▶ [Task] Without the pictures, give the entries below again exactly as written.
======== Raw data ========
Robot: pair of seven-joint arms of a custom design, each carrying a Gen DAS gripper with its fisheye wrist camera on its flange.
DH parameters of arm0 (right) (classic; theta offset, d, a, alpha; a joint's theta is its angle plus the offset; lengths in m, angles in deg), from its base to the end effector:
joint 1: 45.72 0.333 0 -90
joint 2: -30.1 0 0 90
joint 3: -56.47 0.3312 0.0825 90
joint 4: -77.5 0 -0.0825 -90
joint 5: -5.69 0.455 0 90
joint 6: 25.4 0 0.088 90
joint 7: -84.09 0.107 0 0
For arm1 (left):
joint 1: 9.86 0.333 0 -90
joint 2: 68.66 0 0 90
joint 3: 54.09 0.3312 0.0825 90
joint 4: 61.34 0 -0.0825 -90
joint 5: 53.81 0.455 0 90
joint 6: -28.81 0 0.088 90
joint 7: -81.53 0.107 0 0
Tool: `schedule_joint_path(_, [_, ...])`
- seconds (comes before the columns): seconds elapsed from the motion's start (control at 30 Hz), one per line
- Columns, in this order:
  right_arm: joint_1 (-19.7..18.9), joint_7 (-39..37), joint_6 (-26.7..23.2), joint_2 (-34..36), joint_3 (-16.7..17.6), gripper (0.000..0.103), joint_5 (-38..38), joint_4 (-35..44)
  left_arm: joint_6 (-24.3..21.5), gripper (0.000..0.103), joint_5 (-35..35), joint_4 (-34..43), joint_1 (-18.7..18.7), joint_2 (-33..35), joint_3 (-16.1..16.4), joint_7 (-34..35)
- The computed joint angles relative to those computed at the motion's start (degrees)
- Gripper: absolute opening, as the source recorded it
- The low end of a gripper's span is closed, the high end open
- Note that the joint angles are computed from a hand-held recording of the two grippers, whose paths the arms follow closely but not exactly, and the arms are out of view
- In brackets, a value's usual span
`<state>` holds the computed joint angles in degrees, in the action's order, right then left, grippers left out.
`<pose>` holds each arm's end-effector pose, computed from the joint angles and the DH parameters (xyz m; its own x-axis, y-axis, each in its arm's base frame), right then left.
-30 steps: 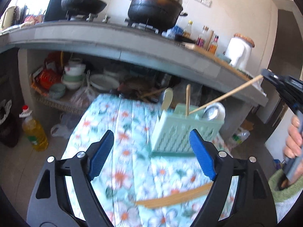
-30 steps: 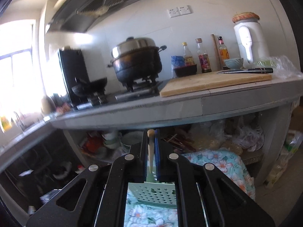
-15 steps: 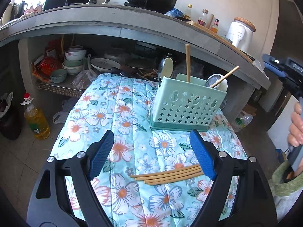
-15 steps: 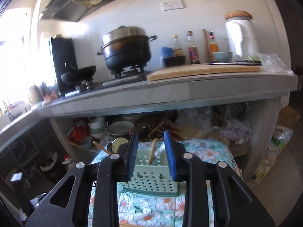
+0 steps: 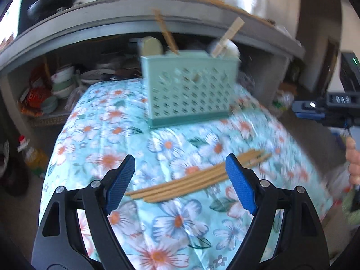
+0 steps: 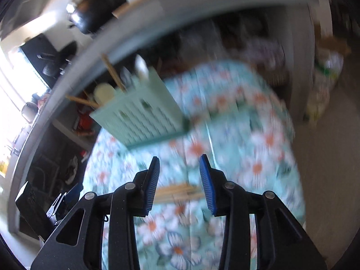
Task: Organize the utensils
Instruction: 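Move both tools back to the remaining chopsticks on the tablecloth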
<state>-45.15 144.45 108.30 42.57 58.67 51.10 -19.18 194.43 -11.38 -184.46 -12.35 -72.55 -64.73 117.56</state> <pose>0.7337 0.0452 0.5114 0.2535 -0.8384 -0.4824 -0.8504 0.0445 -0.5242 0.6023 -0.1829 0.4941 0.0386 -0.9981 0.0478 -0.6305 -0.0614 -0.7737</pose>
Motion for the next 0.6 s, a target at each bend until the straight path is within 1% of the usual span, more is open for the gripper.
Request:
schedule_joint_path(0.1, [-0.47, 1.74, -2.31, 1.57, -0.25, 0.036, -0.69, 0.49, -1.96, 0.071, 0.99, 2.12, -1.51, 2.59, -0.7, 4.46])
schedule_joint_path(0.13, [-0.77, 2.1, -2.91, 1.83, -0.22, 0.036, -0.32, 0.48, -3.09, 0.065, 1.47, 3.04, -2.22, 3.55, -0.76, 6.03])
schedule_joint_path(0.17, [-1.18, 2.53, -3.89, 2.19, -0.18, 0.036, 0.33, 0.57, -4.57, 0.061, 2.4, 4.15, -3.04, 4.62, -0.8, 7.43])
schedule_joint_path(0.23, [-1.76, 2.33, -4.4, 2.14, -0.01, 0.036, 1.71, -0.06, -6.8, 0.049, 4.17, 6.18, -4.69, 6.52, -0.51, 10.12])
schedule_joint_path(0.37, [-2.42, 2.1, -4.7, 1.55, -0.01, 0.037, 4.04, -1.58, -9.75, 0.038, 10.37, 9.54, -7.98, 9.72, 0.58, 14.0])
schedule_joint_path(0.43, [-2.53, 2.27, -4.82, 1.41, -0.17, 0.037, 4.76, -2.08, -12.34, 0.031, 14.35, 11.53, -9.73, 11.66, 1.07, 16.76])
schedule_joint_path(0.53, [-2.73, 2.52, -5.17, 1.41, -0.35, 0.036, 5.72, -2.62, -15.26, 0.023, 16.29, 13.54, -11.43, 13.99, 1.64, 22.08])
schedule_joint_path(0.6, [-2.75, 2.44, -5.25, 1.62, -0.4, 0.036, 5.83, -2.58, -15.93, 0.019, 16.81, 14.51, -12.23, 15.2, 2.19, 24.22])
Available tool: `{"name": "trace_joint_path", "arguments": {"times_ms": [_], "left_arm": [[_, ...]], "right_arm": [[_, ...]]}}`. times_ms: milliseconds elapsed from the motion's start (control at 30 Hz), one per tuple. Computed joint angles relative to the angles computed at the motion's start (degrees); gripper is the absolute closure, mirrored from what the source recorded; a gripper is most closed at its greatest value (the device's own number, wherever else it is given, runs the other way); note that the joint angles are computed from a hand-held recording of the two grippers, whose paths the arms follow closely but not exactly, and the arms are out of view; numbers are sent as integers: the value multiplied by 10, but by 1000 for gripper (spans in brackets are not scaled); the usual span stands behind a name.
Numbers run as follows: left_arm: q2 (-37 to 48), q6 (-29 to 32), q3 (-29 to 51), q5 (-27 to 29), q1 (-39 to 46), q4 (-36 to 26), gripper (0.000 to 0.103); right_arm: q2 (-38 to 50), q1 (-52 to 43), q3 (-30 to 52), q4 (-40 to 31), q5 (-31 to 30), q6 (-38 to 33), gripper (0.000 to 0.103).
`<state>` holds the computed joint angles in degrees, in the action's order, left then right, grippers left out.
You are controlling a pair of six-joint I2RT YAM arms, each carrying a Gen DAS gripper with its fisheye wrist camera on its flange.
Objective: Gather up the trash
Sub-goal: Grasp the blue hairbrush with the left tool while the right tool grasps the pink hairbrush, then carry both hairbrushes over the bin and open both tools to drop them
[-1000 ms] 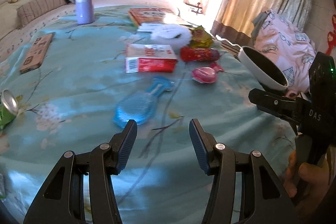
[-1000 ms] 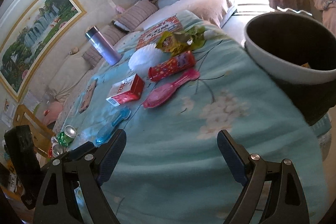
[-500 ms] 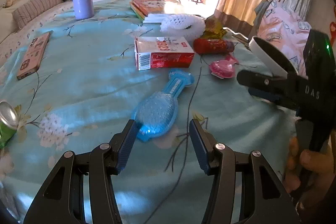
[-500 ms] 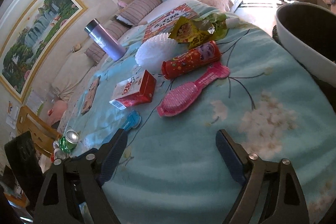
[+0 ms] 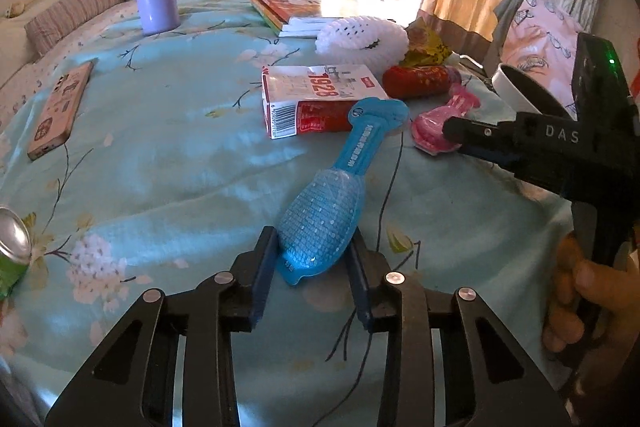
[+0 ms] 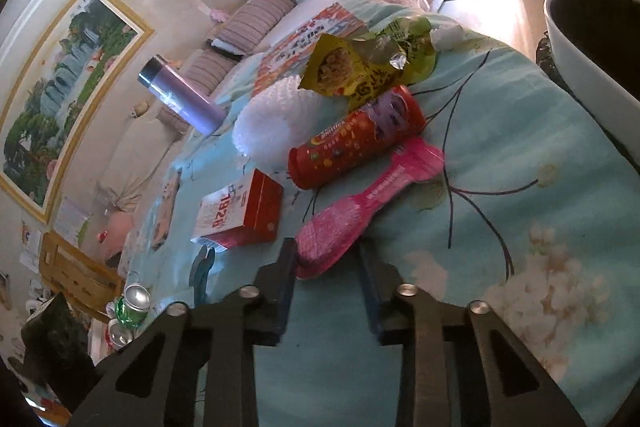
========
▶ [Answer section]
Robot: pair of seven-joint arms of a custom design, each carrying a Gen DAS gripper with its fisheye wrist camera on its flange.
DH parameters of arm0 (right) (classic; theta offset, d, a, alpha; a joint's theta is its angle plus the offset; lengths in m, angles in deg), from its base to the end effector:
joint 1: 45.72 0.333 0 -90
joint 2: -30.1 0 0 90
joint 3: -56.47 0.3312 0.0825 90
joint 4: -77.5 0 -0.0825 -90
joint 5: -5.69 0.455 0 90
joint 6: 25.4 0 0.088 90
joint 7: -84.09 0.107 0 0
For arm1 (left):
joint 1: 9.86 0.333 0 -90
joint 2: 68.66 0 0 90
joint 3: 54.09 0.3312 0.0825 90
joint 4: 61.34 0 -0.0825 -90
joint 5: 53.81 0.455 0 90
joint 6: -28.81 0 0.088 90
joint 7: -81.53 0.107 0 0
Tool: `schedule_joint_path(_, [_, ...])`
- seconds (comes before the columns): seconds elapsed from the motion's start (control at 30 Hz), one per line
- Columns, in this order:
  right_arm: joint_1 (-19.7..18.9), joint_7 (-39..37), joint_6 (-26.7..23.2), joint_2 (-34..36), joint_3 (-16.7..17.6), gripper (0.000..0.103), joint_5 (-38..38), joint_4 (-35..44)
  left_arm: joint_6 (-24.3..21.5), gripper (0.000..0.103), joint_5 (-35..35), joint_4 (-34..43), joint_1 (-18.7..18.7), joint_2 (-33..35), joint_3 (-16.1..16.4), joint_7 (-34..35)
- The computed joint angles relative to those computed at the motion's start (degrees)
- Gripper: absolute opening, as the source recorded it
- The low end of a gripper's span is closed, the high end open
- Note that the joint angles are computed from a hand-held recording of the two grippers, whose paths the arms follow closely but not exactly, and the arms are out of view
- In brackets, a value's usual span
`<state>` holds the computed joint angles in degrees, in the action's order, right then left, grippers left out.
`<pose>` holds each arm's end-effector pose, computed from the joint angles and the DH parameters (xyz m; its own x-axis, y-axis, each in its arm's base frame), right then left.
-30 steps: 
-30 steps: 
-15 steps: 
-15 steps: 
+0 steps: 
+0 steps: 
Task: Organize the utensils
Instruction: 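Move both tools back to the remaining chopsticks on the tablecloth
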<state>-45.15 144.45 108.30 42.57 58.67 51.10 -19.18 194.43 -11.38 -184.46 -12.35 -72.55 -64.73 117.56</state> <pose>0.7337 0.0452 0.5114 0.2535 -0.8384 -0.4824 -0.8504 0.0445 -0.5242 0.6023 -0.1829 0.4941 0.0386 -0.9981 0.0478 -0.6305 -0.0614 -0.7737</pose>
Motion for the next 0.6 s, a target at each bend until the straight path is within 1% of the usual span, more is open for the gripper.
Request:
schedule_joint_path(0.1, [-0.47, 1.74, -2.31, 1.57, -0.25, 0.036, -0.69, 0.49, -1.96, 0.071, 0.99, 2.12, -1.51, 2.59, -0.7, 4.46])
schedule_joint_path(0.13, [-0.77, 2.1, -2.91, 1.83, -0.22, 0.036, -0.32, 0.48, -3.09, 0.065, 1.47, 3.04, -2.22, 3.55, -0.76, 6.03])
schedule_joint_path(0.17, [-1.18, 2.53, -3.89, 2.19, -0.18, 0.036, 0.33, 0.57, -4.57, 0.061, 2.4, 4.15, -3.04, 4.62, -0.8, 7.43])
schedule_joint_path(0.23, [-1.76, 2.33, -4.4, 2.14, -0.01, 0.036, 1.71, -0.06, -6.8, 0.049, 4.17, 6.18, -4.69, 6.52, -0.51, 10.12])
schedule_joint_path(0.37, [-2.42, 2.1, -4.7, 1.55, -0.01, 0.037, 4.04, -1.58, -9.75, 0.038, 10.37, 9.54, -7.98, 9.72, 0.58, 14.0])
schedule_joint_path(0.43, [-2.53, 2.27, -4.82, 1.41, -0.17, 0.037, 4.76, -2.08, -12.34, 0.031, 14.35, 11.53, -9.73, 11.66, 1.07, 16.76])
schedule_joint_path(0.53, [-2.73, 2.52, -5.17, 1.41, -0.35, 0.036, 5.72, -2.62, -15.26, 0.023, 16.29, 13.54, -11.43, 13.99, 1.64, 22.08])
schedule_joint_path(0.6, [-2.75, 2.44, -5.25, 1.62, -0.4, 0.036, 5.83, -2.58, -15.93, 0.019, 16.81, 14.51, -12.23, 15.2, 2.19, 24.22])
Available tool: `{"name": "trace_joint_path", "arguments": {"times_ms": [_], "left_arm": [[_, ...]], "right_arm": [[_, ...]]}}`. times_ms: milliseconds elapsed from the motion's start (control at 30 Hz), one per tuple. Computed joint angles relative to the angles computed at the motion's start (degrees); gripper is the absolute closure, mirrored from what the source recorded; a gripper is most closed at its greatest value (the device's own number, wherever else it is given, runs the other way); note that the joint angles are computed from a hand-held recording of the two grippers, whose paths the arms follow closely but not exactly, and the arms are out of view; numbers are sent as integers: the value multiplied by 10, but by 1000 for gripper (spans in brackets are not scaled); the usual span stands behind a name.
Numbers run as follows: left_arm: q2 (-37 to 48), q6 (-29 to 32), q3 (-29 to 51), q5 (-27 to 29), q1 (-39 to 46), q4 (-36 to 26), gripper (0.000 to 0.103); right_arm: q2 (-38 to 50), q1 (-52 to 43), q3 (-30 to 52), q4 (-40 to 31), q5 (-31 to 30), q6 (-38 to 33), gripper (0.000 to 0.103).
`<state>` holds the computed joint angles in degrees, in the action's order, left then right, grippers left out.
You are controlling a pair of six-joint I2RT YAM arms, each carrying a Gen DAS gripper with its fisheye wrist camera on its flange.
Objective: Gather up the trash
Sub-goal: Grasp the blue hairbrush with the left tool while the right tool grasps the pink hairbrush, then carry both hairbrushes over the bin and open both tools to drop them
[-1000 ms] 
[-1000 ms] 
[-500 ms] 
[-500 ms] 
[+0 ms] 
[+0 ms] 

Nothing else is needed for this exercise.